Kalevala
This volume is a reissue of Eino Friberg’s translation of the Kalevala, the first major published work of secular poetry in Finnish. The Kalevala was originally compiled by Elias Lönnrot, who traveled through remote areas of Karelia, Finland, during the 1800s, transcribing poems recited by rural women and men, whom he compared to the Homeric bards of Greek antiquity and to the Icelandic bards whose poetry comprised the Edda. When Lönnrot first published these poems in 1835 under the title The Kalevala, or old Karelian Poems about Ancient Times of the Finnish People, it was a watershed moment in Finnish literature. The Kalevala exists in four major English translations and has been translated into over forty-seven languages. Among the English translations, two are by scholars (W.F. Kirby and Francis Peabody Magoun Jr.) and two are by poets (Keith Bosley and Friberg). Friberg’s is the first translation by a native speaker of Finnish and the only one by a blind poet.

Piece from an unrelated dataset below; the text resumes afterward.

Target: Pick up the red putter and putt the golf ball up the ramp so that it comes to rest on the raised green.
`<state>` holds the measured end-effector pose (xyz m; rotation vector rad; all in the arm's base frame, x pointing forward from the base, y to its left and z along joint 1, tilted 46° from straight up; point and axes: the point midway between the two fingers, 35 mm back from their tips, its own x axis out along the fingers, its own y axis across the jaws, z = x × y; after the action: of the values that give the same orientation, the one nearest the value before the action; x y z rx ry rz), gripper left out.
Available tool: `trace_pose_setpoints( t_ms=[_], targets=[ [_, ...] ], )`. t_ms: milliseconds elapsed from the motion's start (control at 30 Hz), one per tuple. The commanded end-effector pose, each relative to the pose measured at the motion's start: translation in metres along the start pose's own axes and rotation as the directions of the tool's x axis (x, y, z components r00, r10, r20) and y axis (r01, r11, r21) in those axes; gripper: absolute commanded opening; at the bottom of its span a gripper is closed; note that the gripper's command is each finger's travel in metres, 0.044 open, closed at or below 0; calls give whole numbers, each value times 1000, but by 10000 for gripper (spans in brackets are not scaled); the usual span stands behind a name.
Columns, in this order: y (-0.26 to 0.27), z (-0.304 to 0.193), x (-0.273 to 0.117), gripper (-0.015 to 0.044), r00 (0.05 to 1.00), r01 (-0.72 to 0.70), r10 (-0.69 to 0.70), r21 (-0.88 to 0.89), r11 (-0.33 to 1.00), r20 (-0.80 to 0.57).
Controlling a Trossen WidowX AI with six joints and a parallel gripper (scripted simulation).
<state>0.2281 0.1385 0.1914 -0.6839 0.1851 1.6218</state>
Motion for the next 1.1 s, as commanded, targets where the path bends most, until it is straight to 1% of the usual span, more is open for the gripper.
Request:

Friberg’s translation recreates some of the excitement that the 19th-century Finnish reader may have felt when first encountering this compilation of epic verse. As in many epics, the miracle of existence is a perpetual theme. When he is born after passing “thirty summers” in his mother’s womb, the demigod Väinämöinen is filled with yearning:
To behold the moon in heaven
And to wonder at the daylight,
Get to know the Great Bear’s grandeur
Or just to stare up at the stars.
A sense of wonder permeates every one of the fifty poems (called “runos”) in this epic tale of the adventures of four heroes interspersed with magic incantations and spells. The republication of this translation, which has been out of print for decades, will hopefully shine a light not just on the Finnish epic but also on Friberg’s extraordinary translational vision, which foregrounds the oral dimensions of the poem.